In the context of solubility, the solubility product constant, denoted as \( K_{sp} \), serves as a key indicator of how soluble a compound is in water. The general rule of thumb is: the smaller the \( K_{sp} \), the less soluble the compound. This is because a smaller \( K_{sp} \) value indicates that fewer ions are released into the solution, demonstrating limited solubility.

When tasked with comparing solubility, as outlined in the exercise, it's crucial to look at the \( K_{sp} \) values provided for each compound. The exercise provides four compounds, each with a specific \( K_{sp} \). A deeper understanding of these values allows us to rank the compounds based on their solubility. For instance, \( MnS \) with a \( K_{sp} = 7 \times 10^{-16} \) is more soluble than \( PtS \), once you've adjusted \( PtS \)'s given \( K_{sp} \) from \( 8 \times 10^{-73} \) to \( 5.7 \times 10^{-19} \), which turns out to be the smallest and thus least soluble.

Inorganic chemistry primarily deals with substances that aren't based on carbon-hydrogen bonds. A significant part of this field includes studying salts and minerals, which often participate in equilibrium reactions such as dissolution and precipitation. Understanding solubility through \( K_{sp} \) involves applying knowledge from equilibrium concepts.

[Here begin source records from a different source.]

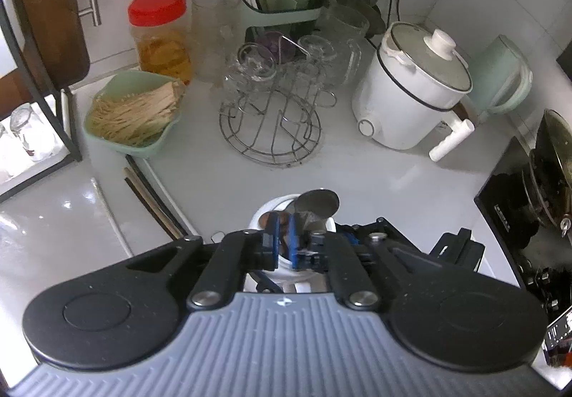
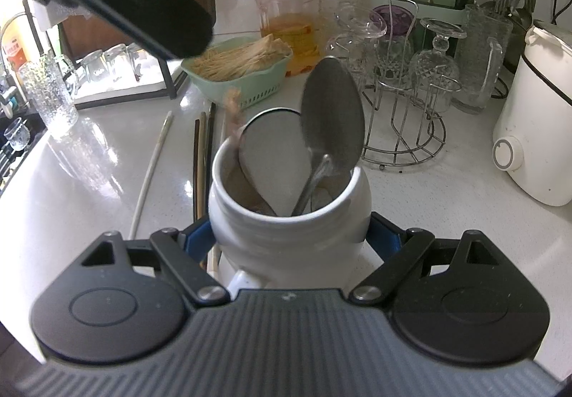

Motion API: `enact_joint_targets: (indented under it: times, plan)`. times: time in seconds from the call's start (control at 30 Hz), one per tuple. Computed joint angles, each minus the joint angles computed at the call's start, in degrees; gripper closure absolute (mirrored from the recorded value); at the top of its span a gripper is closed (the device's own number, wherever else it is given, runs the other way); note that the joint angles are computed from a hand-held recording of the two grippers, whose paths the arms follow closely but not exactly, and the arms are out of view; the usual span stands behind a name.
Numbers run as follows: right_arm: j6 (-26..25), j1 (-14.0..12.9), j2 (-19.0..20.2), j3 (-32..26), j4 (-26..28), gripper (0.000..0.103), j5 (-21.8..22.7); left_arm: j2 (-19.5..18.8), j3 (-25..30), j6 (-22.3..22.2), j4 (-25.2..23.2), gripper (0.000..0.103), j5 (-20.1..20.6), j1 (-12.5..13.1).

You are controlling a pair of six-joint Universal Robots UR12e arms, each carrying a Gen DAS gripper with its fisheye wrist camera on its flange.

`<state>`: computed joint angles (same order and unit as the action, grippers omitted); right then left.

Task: Organize utensils
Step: 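Lower the copper spoon into the mug and open the left gripper, then move the open left gripper toward the white ceramic spoon on the counter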

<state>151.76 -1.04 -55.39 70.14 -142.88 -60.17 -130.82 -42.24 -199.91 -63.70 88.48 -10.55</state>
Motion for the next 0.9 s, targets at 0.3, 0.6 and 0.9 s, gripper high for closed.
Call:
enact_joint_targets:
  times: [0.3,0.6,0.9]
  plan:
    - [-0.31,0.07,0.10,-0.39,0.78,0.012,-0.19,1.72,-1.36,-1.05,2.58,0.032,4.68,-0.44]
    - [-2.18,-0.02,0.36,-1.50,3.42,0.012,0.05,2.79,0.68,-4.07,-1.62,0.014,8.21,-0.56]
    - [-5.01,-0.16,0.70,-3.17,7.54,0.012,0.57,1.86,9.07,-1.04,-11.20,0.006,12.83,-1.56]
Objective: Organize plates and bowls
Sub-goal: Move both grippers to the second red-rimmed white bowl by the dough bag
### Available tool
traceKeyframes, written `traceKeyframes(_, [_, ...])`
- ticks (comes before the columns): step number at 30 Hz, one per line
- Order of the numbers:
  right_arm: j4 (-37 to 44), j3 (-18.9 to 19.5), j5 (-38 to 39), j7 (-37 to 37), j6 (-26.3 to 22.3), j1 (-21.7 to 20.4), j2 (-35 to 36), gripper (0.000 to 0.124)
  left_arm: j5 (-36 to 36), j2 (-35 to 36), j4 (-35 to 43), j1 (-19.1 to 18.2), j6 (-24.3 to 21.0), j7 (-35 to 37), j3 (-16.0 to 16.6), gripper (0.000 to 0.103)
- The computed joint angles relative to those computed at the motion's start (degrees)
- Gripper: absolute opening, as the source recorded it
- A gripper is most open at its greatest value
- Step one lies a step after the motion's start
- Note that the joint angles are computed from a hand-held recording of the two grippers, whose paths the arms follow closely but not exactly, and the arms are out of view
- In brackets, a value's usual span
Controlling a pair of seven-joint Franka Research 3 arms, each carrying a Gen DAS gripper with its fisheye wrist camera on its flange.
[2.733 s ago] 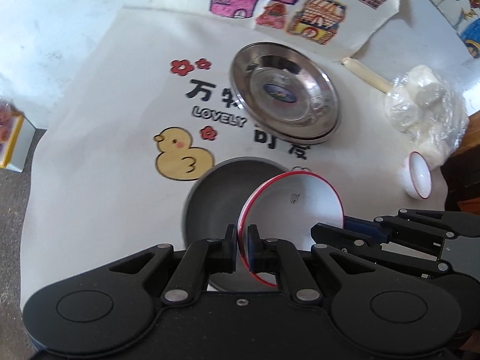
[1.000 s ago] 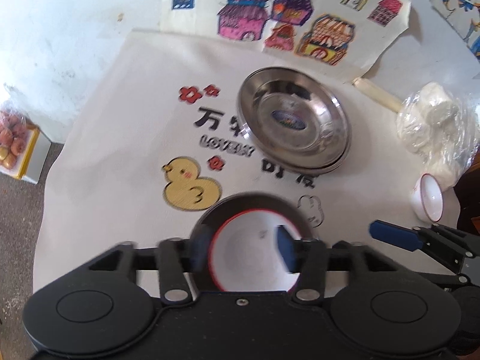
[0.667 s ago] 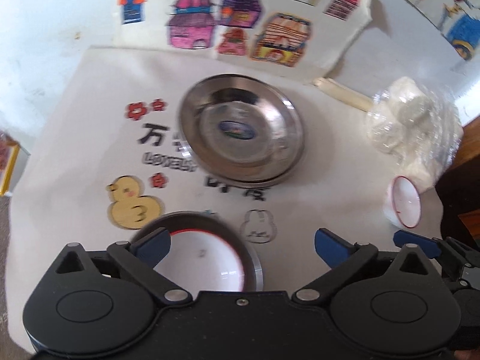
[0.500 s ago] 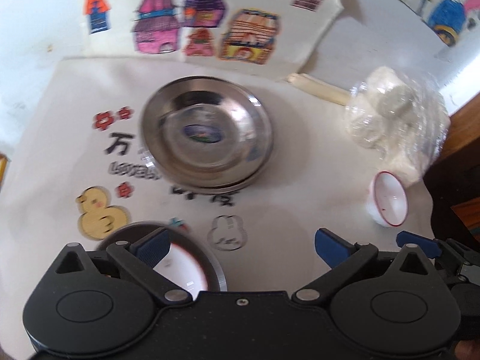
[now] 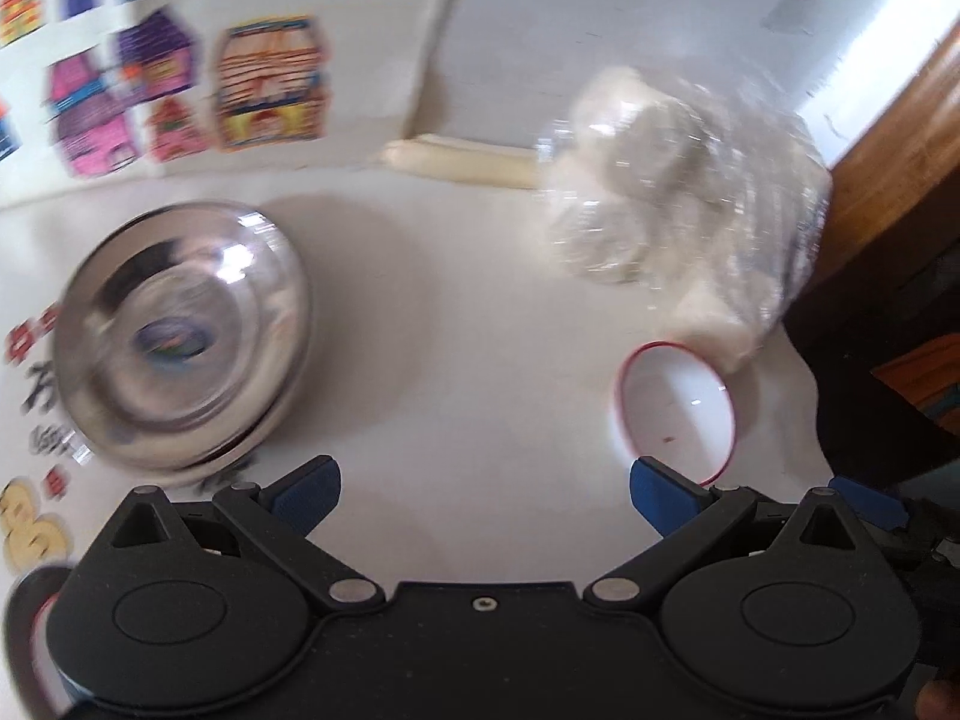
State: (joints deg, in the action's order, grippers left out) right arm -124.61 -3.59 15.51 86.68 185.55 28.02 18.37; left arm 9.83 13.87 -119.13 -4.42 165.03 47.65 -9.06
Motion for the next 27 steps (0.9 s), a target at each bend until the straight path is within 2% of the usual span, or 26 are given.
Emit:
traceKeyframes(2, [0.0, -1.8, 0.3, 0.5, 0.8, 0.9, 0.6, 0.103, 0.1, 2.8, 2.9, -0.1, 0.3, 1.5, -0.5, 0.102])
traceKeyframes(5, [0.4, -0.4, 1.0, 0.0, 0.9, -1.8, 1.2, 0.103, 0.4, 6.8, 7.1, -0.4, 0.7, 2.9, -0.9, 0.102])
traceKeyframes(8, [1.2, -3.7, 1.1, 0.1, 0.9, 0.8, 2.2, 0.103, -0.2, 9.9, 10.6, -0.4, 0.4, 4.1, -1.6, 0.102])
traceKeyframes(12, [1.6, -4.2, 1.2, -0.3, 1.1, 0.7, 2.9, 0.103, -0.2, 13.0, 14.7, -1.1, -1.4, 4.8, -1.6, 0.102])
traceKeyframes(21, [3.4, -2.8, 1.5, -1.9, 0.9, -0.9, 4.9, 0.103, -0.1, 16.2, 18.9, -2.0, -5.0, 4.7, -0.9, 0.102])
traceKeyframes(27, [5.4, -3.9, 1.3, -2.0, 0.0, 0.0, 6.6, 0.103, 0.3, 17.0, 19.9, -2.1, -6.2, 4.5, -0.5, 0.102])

Compounds like sulfides (MnS, FeS, PtS, NiS) are a classic part of inorganic chemistry. Their solubility is fundamental when predicting the extent to which they dissolve in aqueous solutions. This entails consideration of different factors such as temperature, ion interactions, and the presence of other compounds. In exam questions, you often compare solubility by using the solubility product constant, an application of Le Chatelier's principle and equilibrium constants, which are cornerstones of inorganic chemistry.

Calculating solubility product constants requires an understanding of equilibrium principles. The \( K_{sp} \) value represents the product of the concentrations of the ions each raised to the power of their coefficients in the balanced equation of dissociation.

For example, if you have a compound \( AB_2 \) which dissociates as \( AB_2 \rightarrow A^{2+} + 2B^{-} \), the \( K_{sp} \) expression is \([A^{2+}][B^{-}]^2\). In solving the exercise given, the complex calculation for \( PtS \), with its initial expression of \( K_{sp}^{4} = 8 \times 10^{-73} \), requires taking the fourth root to find the feasible \( K_{sp} \). This modification is essential for accurate comparison with \( MnS \), \( FeS \), and \( NiS \). By computing the fourth root for \( PtS \), students can accurately compare solubility limits using the refined \( K_{sp} \) value, thus pinpointing \( PtS \) as the compound with the least solubility.